The response should be the data again, identical in every line.

Collected material below:

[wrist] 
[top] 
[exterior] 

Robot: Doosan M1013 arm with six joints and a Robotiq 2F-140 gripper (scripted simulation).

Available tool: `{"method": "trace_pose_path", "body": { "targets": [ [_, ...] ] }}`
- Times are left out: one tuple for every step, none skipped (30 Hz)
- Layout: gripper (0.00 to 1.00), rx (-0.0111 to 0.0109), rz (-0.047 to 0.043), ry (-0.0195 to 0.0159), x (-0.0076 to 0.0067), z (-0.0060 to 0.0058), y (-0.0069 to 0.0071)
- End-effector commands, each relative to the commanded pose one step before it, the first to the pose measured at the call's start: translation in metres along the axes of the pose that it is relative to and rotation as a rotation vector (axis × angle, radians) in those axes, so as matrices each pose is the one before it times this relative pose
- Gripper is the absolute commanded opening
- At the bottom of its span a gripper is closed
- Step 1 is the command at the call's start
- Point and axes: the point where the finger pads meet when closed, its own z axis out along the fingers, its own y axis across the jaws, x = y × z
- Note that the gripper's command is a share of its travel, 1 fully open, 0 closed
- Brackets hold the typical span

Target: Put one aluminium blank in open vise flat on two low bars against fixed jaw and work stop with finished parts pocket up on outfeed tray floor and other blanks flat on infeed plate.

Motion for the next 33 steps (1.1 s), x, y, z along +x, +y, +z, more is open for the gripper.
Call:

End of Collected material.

Solved exercise –
[wrist] 
[top] 
[exterior] 

Robot: Doosan M1013 arm with six joints and a Robotiq 2F-140 gripper (scripted simulation).

Available tool: `{"method": "trace_pose_path", "body": { "targets": [ [_, ...] ] }}`
- Times are left out: one tuple for every step, none skipped (30 Hz)
- Layout: gripper (0.00 to 1.00), rx (-0.0111 to 0.0109), rz (-0.047 to 0.043), ry (-0.0195 to 0.0159), x (-0.0076 to 0.0067), z (-0.0060 to 0.0058), y (-0.0069 to 0.0071)
- End-effector commands, each relative to the commanded pose one step before it, the first to the pose measured at the call's start: translation in metres along the axes of the pose that it is relative to and rotation as a rotation vector (axis × angle, radians) in those axes, so as matrices each pose is the one before it times this relative pose
- Gripper is the absolute commanded opening
- At the bottom of its span a gripper is closed
- Step 1 is the command at the call's start
- Point and axes: the point where the finger pads meet when closed, its own z axis out along the fingers, its own y axis across the jaws, x = y × z
- Note that the gripper's command is a share of its travel, 1 fully open, 0 closed
- Brackets hold the typical span

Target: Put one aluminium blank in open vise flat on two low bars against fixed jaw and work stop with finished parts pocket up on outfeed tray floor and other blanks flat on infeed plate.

Motion for the next 33 steps (1.1 s), x, y, z along +x, +y, +z, more is open for the gripper.
Call:

The exercise is finished and nothing remains.